**Aim of the task:**
In the data below, count every line that holds the string "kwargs" and reply with the number alone.

Segment Open

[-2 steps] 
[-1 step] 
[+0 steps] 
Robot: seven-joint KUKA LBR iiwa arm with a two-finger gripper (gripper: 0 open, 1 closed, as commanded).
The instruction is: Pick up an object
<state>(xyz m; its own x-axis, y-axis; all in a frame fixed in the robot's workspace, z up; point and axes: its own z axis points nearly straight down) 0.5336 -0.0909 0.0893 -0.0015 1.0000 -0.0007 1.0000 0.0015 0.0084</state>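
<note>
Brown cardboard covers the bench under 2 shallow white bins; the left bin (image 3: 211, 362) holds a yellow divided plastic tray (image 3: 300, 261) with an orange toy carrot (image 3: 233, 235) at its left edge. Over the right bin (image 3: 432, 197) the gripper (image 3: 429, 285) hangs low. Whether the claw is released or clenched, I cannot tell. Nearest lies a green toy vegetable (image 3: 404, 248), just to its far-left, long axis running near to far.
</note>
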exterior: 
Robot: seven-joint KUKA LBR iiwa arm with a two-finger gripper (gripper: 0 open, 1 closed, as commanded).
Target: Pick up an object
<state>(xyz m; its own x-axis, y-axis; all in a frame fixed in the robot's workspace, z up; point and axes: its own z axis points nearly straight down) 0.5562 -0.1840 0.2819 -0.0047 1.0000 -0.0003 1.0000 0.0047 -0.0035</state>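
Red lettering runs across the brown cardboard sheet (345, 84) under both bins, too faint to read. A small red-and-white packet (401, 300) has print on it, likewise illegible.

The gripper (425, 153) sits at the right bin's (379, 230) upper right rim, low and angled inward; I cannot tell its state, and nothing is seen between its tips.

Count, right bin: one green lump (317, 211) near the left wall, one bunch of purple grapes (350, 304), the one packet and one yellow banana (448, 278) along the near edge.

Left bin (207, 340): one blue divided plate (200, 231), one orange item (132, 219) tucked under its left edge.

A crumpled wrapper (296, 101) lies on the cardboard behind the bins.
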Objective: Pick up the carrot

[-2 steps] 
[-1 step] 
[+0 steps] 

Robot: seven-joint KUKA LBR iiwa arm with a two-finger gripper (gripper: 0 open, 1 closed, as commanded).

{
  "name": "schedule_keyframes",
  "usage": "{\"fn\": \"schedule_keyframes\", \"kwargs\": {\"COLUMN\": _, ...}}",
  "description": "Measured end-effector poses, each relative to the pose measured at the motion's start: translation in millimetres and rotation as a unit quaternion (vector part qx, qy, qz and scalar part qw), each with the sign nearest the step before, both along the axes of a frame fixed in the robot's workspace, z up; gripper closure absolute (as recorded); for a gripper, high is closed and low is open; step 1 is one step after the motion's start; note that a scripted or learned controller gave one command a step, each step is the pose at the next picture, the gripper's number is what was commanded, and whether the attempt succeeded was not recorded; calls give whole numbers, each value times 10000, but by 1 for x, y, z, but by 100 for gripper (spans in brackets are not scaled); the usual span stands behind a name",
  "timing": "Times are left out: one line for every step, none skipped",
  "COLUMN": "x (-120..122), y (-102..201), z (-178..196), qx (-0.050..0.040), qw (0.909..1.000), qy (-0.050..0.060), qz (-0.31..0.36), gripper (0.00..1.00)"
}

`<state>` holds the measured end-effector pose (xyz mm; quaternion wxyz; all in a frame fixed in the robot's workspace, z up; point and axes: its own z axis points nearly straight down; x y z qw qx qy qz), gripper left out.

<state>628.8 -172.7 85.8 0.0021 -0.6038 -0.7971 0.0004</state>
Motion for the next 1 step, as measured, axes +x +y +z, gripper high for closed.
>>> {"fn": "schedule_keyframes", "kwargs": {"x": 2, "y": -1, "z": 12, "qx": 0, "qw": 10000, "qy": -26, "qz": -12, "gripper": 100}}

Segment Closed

**Answer for this exercise:**
2